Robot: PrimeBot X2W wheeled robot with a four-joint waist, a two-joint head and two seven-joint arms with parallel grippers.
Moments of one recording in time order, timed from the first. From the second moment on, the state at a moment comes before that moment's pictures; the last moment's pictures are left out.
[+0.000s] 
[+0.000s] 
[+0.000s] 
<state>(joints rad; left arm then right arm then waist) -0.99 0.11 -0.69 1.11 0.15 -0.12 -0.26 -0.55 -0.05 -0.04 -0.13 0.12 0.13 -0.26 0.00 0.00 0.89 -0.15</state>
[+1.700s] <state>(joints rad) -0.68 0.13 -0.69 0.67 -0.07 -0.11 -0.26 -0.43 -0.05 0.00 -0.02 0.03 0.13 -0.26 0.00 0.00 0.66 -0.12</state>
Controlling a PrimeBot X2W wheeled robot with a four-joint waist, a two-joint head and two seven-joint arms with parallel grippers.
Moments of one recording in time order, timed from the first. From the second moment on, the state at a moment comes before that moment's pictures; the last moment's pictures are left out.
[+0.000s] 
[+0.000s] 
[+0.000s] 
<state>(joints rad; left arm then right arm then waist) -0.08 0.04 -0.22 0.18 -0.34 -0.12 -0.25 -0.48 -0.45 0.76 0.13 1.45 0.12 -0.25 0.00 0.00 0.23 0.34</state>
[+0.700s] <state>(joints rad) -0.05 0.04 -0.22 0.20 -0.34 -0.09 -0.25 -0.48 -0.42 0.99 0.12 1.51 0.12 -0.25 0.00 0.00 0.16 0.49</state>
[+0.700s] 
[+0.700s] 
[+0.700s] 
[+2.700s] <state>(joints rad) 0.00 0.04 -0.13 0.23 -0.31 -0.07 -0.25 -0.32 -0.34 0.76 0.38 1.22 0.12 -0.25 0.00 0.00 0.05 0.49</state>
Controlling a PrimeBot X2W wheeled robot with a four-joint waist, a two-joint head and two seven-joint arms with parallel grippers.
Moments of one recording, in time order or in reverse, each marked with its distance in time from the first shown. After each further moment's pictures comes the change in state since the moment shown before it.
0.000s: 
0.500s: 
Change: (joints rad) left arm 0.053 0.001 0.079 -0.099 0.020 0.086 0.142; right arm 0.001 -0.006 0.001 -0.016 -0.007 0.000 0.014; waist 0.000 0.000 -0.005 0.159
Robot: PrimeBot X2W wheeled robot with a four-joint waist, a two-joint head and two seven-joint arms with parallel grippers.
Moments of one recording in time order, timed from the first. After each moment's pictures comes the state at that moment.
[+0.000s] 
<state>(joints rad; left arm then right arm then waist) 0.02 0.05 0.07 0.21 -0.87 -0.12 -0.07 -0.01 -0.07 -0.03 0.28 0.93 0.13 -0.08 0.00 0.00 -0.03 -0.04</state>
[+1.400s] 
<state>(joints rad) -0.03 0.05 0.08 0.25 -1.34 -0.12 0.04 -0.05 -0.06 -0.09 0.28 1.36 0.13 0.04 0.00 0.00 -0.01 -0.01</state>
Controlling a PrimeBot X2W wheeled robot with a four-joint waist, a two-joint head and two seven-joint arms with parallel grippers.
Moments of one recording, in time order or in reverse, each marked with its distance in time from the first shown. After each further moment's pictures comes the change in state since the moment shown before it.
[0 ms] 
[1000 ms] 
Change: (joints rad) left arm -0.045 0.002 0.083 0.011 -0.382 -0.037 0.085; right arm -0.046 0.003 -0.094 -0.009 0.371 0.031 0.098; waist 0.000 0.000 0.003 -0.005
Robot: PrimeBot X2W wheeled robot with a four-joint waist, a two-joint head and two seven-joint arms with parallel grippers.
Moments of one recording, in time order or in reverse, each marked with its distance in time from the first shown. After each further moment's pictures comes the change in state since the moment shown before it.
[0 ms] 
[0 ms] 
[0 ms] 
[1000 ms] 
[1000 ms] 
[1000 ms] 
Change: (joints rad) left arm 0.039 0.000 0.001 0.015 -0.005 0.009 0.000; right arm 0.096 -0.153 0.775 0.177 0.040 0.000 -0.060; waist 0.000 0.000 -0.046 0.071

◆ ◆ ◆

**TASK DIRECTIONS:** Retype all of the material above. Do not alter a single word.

**OUTPUT FOR THIS TASK:**
Robot: PrimeBot X2W wheeled robot with a four-joint waist, a two-joint head and two seven-joint arms with parallel grippers.
Moments of one recording in time order, timed from the first. From the second moment on, the state at a moment comes before that moment's pictures; the last moment's pictures are left out.
[+0.000s] 
[+0.000s] 
[+0.000s] 
<state>(joints rad; left arm then right arm then waist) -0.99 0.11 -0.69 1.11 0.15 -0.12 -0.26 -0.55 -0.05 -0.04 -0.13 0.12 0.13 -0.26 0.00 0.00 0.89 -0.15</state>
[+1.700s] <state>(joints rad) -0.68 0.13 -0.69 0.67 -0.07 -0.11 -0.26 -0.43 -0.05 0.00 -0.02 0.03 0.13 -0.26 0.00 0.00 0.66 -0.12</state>
Controlling a PrimeBot X2W wheeled robot with a four-joint waist, a two-joint head and two seven-joint arms with parallel grippers.
Moments of one recording in time order, timed from the first. From the second moment on, the state at a moment comes before that moment's pictures; the last moment's pictures are left out.
[+0.000s] 
[+0.000s] 
[+0.000s] 
<state>(joints rad; left arm then right arm then waist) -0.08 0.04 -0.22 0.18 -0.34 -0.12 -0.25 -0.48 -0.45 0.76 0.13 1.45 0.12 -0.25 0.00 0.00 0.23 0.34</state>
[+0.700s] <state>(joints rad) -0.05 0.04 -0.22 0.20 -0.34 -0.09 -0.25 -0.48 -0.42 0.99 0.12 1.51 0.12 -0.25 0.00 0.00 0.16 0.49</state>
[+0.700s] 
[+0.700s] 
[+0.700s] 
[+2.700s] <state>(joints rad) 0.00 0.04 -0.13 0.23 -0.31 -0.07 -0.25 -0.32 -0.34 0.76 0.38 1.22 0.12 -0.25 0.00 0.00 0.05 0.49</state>
Controlling a PrimeBot X2W wheeled robot with a four-joint waist, a two-joint head and two seven-joint arms with parallel grippers.
Moments of one recording, in time order or in reverse, each marked with its distance in time from the first shown. After each further moment's pictures comes the change in state since the moment shown before it.
0.000s: 
0.500s: 
Change: (joints rad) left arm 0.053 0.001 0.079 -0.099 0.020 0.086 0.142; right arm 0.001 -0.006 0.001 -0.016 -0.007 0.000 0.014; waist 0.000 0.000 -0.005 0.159
Robot: PrimeBot X2W wheeled robot with a four-joint waist, a two-joint head and two seven-joint arms with parallel grippers.
Moments of one recording in time order, timed from the first. After each moment's pictures comes the state at that moment.
[+0.000s] 
<state>(joints rad; left arm then right arm then waist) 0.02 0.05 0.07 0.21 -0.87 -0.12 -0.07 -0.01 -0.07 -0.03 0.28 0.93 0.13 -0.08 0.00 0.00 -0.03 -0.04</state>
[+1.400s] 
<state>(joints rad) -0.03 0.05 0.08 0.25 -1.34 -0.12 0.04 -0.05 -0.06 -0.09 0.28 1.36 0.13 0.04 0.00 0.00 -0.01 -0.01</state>
Controlling a PrimeBot X2W wheeled robot with a four-joint waist, a two-joint head and two seven-joint arms with parallel grippers.
Moments of one recording, in time order or in reverse, each marked with its distance in time from the first shown. After each further moment's pictures comes the change in state since the moment shown before it.
[0 ms] 
[1000 ms] 
Change: (joints rad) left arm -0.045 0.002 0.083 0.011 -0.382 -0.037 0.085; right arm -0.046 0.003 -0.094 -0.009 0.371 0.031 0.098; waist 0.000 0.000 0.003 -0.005
Robot: PrimeBot X2W wheeled robot with a four-joint waist, a two-joint head and two seven-joint arms with parallel grippers.
Moments of one recording, in time order or in reverse, each marked with its distance in time from the first shown. After each further moment's pictures comes the change in state since the moment shown before it.
[0 ms] 
[0 ms] 
[0 ms] 
[1000 ms] 
[1000 ms] 
[1000 ms] 
Change: (joints rad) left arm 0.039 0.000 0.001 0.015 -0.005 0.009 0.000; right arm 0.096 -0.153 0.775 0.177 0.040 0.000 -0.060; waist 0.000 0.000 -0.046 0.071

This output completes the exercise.